#### SOURCE DATA ####

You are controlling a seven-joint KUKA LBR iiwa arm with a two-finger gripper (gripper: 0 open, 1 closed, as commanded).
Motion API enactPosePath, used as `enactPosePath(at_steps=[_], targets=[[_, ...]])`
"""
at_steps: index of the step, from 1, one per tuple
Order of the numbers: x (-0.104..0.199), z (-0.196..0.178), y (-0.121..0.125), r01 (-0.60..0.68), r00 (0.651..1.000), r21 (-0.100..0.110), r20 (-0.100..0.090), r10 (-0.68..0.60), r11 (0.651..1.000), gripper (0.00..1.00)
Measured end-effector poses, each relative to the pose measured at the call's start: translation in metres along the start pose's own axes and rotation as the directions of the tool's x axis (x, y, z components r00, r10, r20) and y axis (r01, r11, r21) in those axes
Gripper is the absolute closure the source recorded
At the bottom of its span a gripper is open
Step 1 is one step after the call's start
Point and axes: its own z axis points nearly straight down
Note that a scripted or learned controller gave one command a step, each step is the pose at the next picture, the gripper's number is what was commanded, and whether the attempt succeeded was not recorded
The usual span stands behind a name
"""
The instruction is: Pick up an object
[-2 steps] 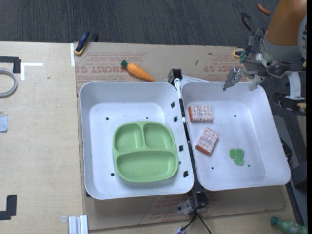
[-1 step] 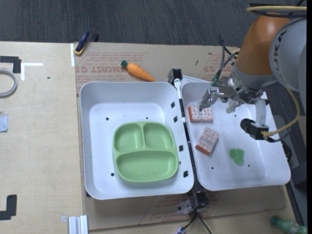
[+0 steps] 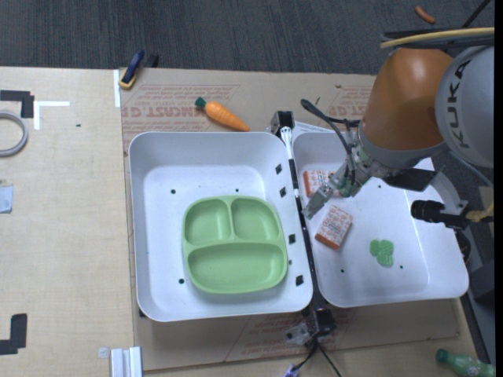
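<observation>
Gripper [image 3: 326,197] hovers in right bin [image 3: 440,285], finger spread indeterminate, just above small orange-and-white carton [image 3: 334,227] lying flat. Carton judged light, stiff, crushable; grasp across its narrow sides.

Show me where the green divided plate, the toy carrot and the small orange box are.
green divided plate [image 3: 234,244]: camera view, on its central ridge.
toy carrot [image 3: 225,115]: camera view, middle of the orange body.
small orange box [image 3: 334,226]: camera view, centre of its top face.
</observation>
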Motion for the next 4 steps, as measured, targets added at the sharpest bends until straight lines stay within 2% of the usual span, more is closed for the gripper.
enactPosePath(at_steps=[1, 2, 3, 4], targets=[[0.062, -0.003, -0.021, 0.248, 0.969, 0.000, 0.000, -0.248, 0.969, 0.00], [0.066, 0.000, 0.020, 0.385, 0.923, -0.001, 0.001, -0.385, 0.923, 0.00], [0.066, 0.000, -0.014, 0.585, 0.811, -0.001, 0.001, -0.585, 0.811, 0.00], [0.039, 0.000, -0.024, 0.835, 0.550, -0.001, 0.003, -0.835, 0.550, 0.00]])
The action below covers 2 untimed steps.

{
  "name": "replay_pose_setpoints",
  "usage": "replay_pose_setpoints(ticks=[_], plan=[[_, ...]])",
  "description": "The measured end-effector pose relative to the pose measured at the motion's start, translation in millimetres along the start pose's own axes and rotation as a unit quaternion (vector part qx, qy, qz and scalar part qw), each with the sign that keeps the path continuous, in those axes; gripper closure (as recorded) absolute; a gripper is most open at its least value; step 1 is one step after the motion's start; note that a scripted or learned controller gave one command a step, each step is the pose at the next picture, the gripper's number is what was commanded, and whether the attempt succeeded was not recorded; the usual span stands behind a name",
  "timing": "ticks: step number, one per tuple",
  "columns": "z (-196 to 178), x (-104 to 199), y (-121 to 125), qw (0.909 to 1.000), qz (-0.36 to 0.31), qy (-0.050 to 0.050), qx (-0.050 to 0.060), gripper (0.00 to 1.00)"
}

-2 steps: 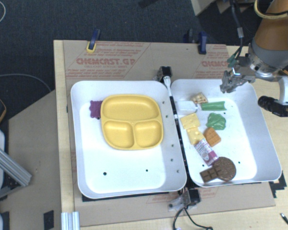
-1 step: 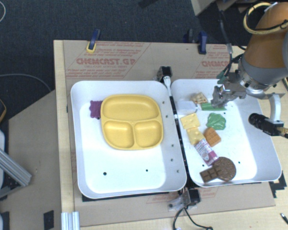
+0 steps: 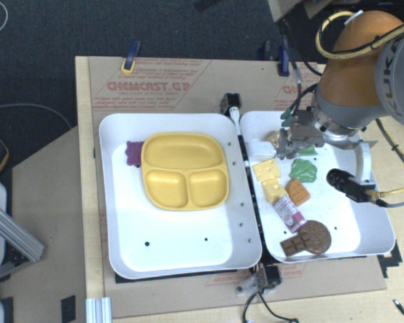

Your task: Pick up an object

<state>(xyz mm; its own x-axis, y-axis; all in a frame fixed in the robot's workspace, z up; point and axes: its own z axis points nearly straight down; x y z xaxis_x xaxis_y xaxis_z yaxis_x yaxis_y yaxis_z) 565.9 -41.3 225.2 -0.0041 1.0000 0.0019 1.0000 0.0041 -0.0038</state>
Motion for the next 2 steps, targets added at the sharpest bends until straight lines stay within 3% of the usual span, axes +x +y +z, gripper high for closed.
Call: replay_pose_setpoints(ticks=[2], plan=[[-6.0, -17.4, -5.4, 1.0000, 0.002, 0.000, -0.001, 1.00]])
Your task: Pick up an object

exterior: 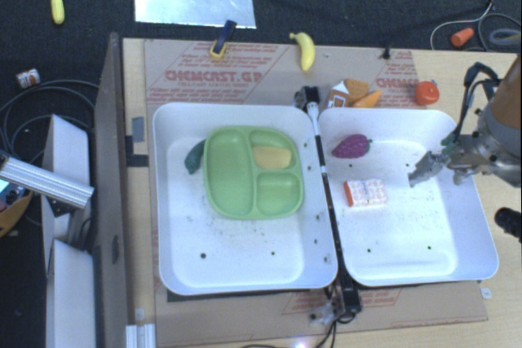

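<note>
Our hand (426, 169) hangs at the right of the frame, over the right bin (457, 257); we cannot tell its opening, and nothing shows in it. Nearest, left of it, lies the box (364, 193), the likeliest pick; the grapes (351, 146) sit above.

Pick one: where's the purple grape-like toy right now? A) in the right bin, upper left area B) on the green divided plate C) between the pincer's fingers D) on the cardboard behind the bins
A: the purple toy lies on the floor of the right bin, above the small orange-and-white box, apart from the pincer at that bin's right side.
</note>
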You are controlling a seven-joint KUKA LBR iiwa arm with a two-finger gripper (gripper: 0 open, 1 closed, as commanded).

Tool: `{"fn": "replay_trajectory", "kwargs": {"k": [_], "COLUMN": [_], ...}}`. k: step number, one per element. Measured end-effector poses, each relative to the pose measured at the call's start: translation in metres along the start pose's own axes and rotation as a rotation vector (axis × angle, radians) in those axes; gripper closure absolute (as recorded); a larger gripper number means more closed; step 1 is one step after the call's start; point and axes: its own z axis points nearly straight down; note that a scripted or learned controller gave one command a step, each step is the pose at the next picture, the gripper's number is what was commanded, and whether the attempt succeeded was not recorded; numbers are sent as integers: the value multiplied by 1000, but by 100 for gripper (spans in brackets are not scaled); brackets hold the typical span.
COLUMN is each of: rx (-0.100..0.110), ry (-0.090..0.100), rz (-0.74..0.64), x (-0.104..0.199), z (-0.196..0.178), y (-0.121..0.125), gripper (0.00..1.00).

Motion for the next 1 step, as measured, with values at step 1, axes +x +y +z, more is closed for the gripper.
{"fn": "replay_trajectory", "kwargs": {"k": [1], "rx": [8], "ry": [4], "rz": [-6], "x": [55], "z": [138], "y": [29], "gripper": [0]}}
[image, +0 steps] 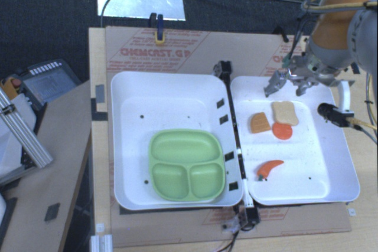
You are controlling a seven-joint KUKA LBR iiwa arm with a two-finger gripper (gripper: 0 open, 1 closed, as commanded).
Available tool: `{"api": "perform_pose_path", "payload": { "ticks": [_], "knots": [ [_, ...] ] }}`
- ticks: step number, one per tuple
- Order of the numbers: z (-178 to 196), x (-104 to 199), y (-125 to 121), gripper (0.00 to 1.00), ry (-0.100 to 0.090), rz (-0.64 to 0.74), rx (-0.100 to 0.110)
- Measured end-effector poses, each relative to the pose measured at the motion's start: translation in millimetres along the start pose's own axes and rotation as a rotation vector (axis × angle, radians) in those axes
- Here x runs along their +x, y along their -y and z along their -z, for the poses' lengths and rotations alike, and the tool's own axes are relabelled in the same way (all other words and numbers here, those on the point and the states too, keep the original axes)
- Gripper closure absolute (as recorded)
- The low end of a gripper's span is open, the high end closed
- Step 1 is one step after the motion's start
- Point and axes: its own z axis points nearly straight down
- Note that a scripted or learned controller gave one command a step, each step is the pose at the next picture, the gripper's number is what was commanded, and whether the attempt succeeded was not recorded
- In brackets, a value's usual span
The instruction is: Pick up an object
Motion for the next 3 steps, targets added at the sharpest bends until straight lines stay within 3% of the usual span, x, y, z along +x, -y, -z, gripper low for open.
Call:
{"api": "perform_pose_path", "payload": {
  "ticks": [1,3],
  "knots": [
    [8.1,0.3,-2.8,0.00,0.001,0.002,-0.013],
    [-102.0,-6.3,-7.8,0.00,0.002,0.001,-0.011]
  ]
}}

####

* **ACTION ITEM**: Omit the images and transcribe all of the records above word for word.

* **FINISHED TASK**:
You are controlling a seven-joint KUKA LBR iiwa arm with a two-finger gripper (gripper: 0 open, 1 closed, as commanded).
Motion API enactPosePath, used as `enactPosePath(at_steps=[_], targets=[[_, ...]])`
"""
at_steps: index of the step, from 1, one per tuple
Order of the numbers: x (-0.104..0.199), z (-0.196..0.178), y (-0.121..0.125), r01 (-0.60..0.68), r00 (0.651..1.000), r21 (-0.100..0.110), r20 (-0.100..0.090), r10 (-0.68..0.60), r11 (0.651..1.000), gripper (0.00..1.00)
Measured end-effector poses, each relative to the pose measured at the call's start: translation in metres along the start pose's own axes and rotation as the directions of the tool's x axis (x, y, z components r00, r10, r20) and y axis (r01, r11, r21) in those axes
Gripper is the absolute closure the source recorded
At the bottom of its span a gripper is open
Step 1 is one step after the call's start
Point and axes: its own z axis points nearly straight down
Note that a scripted or learned controller gave one command a step, each step is the pose at the next picture, the gripper's number is what was commanded, and whether the attempt succeeded was not recorded
The usual span stands behind a name
"""
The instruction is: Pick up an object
[-2 steps] 
[-1 step] 
[+0 steps] 
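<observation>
Gripper [image 3: 326,197] hovers in right bin [image 3: 440,285], finger spread indeterminate, just above small orange-and-white carton [image 3: 334,227] lying flat. Carton judged light, stiff, crushable; grasp across its narrow sides.

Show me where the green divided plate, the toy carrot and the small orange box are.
green divided plate [image 3: 234,244]: camera view, on its central ridge.
toy carrot [image 3: 225,115]: camera view, middle of the orange body.
small orange box [image 3: 334,226]: camera view, centre of its top face.
</observation>
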Motion for the next 4 steps, as measured, targets added at the sharpest bends until straight lines stay within 2% of the usual span, more is closed for the gripper.
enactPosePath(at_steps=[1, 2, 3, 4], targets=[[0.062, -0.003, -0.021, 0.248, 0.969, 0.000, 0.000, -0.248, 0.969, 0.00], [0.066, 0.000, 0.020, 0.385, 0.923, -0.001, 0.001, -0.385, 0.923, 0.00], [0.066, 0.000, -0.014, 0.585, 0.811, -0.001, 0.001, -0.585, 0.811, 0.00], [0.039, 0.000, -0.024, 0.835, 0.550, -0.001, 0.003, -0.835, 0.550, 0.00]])
The action below covers 2 untimed steps.

{
  "name": "replay_pose_setpoints",
  "usage": "replay_pose_setpoints(ticks=[_], plan=[[_, ...]])",
  "description": "The measured end-effector pose relative to the pose measured at the motion's start, translation in millimetres along the start pose's own axes and rotation as a unit quaternion (vector part qx, qy, qz and scalar part qw), each with the sign that keeps the path continuous, in those axes; gripper closure (as recorded) absolute; a gripper is most open at its least value; step 1 is one step after the motion's start; note that a scripted or learned controller gave one command a step, each step is the pose at the next picture, the gripper's number is what was commanded, and whether the attempt succeeded was not recorded; the usual span stands behind a name",
  "timing": "ticks: step number, one per tuple",
  "columns": "z (-196 to 178), x (-104 to 199), y (-121 to 125), qw (0.909 to 1.000), qz (-0.36 to 0.31), qy (-0.050 to 0.050), qx (-0.050 to 0.060), gripper (0.00 to 1.00)"
}

-2 steps: 
-1 step: 
+0 steps: 

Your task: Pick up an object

<state>(xyz mm; its own x-axis, y-axis; all in a frame fixed in the robot's workspace, z up; point and axes: its own z axis points nearly straight down; x y z xaxis_x xaxis_y xaxis_z yaxis_x yaxis_y yaxis_z) 565.9 -41.3 225.2 -0.0041 1.0000 0.0019 1.0000 0.0041 -0.0038</state>
Motion for the next 2 steps, targets added at the sharpest bends until straight lines stay within 3% of the usual span, axes +x +y +z, gripper high for closed.
Call: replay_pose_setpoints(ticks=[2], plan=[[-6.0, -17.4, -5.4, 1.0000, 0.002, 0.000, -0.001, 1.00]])
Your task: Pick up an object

exterior: 

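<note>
Our hand (426, 169) hangs at the right of the frame, over the right bin (457, 257); we cannot tell its opening, and nothing shows in it. Nearest, left of it, lies the box (364, 193), the likeliest pick; the grapes (351, 146) sit above.

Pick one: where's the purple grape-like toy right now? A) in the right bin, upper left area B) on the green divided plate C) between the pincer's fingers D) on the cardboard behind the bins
A: the purple toy lies on the floor of the right bin, above the small orange-and-white box, apart from the pincer at that bin's right side.
</note>
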You are controlling a seven-joint KUKA LBR iiwa arm with a two-finger gripper (gripper: 0 open, 1 closed, as commanded).

Tool: `{"fn": "replay_trajectory", "kwargs": {"k": [_], "COLUMN": [_], ...}}`. k: step number, one per element. Measured end-effector poses, each relative to the pose measured at the call's start: translation in metres along the start pose's own axes and rotation as a rotation vector (axis × angle, radians) in those axes; gripper closure absolute (as recorded); a larger gripper number means more closed; step 1 is one step after the call's start; point and axes: its own z axis points nearly straight down; note that a scripted or learned controller gave one command a step, each step is the pose at the next picture, the gripper's number is what was commanded, and whether the attempt succeeded was not recorded; numbers are sent as integers: the value multiplied by 1000, but by 100 for gripper (spans in brackets are not scaled); brackets hold the typical span.
COLUMN is each of: rx (-0.100..0.110), ry (-0.090..0.100), rz (-0.74..0.64), x (-0.104..0.199), z (-0.196..0.178), y (-0.121..0.125), gripper (0.00..1.00).

Motion for the next 1 step, as measured, with values at step 1, axes +x +y +z, more is closed for the gripper.
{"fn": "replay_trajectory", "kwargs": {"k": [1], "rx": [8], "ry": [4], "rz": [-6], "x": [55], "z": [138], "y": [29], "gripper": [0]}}
[image, +0 steps] 
You are controlling a seven-joint KUKA LBR iiwa arm with a two-finger gripper (gripper: 0 open, 1 closed, as commanded).
Available tool: `{"api": "perform_pose_path", "payload": { "ticks": [_], "knots": [ [_, ...] ] }}`
- ticks: step number, one per tuple
- Order of the numbers: z (-178 to 196), x (-104 to 199), y (-125 to 121), gripper (0.00 to 1.00), ry (-0.100 to 0.090), rz (-0.64 to 0.74), rx (-0.100 to 0.110)
- Measured end-effector poses, each relative to the pose measured at the motion's start: translation in millimetres along the start pose's own axes and rotation as a rotation vector (axis × angle, radians) in those axes
- Here x runs along their +x, y along their -y and z along their -z, for the poses' lengths and rotations alike, and the tool's own axes are relabelled in the same way (all other words and numbers here, those on the point and the states too, keep the original axes)
- Gripper closure absolute (as recorded)
- The low end of a gripper's span is open, the high end closed
- Step 1 is one step after the motion's start
- Point and axes: its own z axis points nearly straight down
- Note that a scripted or learned controller gave one command a step, each step is the pose at the next picture, the gripper's number is what was commanded, and whether the attempt succeeded was not recorded
- In brackets, a value's usual span
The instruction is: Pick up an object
Motion for the next 3 steps, targets added at the sharpest bends until straight lines stay within 3% of the usual span, x, y, z along +x, -y, -z, gripper low for open.
Call:
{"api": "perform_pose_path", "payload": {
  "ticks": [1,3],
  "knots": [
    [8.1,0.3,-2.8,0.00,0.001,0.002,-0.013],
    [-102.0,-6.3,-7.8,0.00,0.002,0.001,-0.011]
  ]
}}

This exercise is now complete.